Adsorption mechanism of green efficient chelating poly-L-aspartic acid in flotation separation of brucite and dolomite

Abstract

Green and efficient reagents have gained considerable attention in flotation research, where poly-L-aspartic acid (PASP) is an effective reagent to realize the flotation separation of brucite and dolomite. The effect of PASP on the flotation of brucite and dolomite and its mechanism were studied using flotation tests and modern detection methods. Microflotation tests show that PASP can considerably reduce the flotation recovery of dolomite in the Sodium dodecyl sulfonate (‘SDS) system, whereas it only slightly affects the flotation recovery of brucite.
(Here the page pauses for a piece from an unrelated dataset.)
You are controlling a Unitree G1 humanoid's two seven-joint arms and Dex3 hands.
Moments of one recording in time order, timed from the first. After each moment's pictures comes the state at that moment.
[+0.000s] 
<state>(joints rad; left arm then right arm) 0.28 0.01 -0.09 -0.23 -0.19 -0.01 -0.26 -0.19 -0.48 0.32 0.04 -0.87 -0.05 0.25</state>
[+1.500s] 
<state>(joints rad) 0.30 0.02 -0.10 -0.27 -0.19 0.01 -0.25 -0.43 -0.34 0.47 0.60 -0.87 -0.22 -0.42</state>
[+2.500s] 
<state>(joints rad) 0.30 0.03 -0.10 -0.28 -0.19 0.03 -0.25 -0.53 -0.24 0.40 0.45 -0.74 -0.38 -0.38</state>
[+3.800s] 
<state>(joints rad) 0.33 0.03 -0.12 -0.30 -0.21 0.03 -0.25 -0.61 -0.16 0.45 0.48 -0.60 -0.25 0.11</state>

Under ‘SDS, PASP can selectively reduce the contact angle of dolomite but only slightly affect that of brucite. Furthermore, atomic force microscopy detection and zeta potential tests demonstrate that PASP can strongly adsorb on the dolomite surface, considerably changing its roughness and potential value but slightly affecting brucite. The infrared spectrum analysis shows that PASP is selectively strongly adsorbed on dolomite, causing strong and weak ‘SDS adsorption on the surfaces of brucite and dolomite, respectively. Moreover, X-ray photoelectron spectroscopy demonstrates that PASP strongly impacts the Ca site of dolomite, and selective chelation of Ca is a key factor in inhibiting dolomite flotation.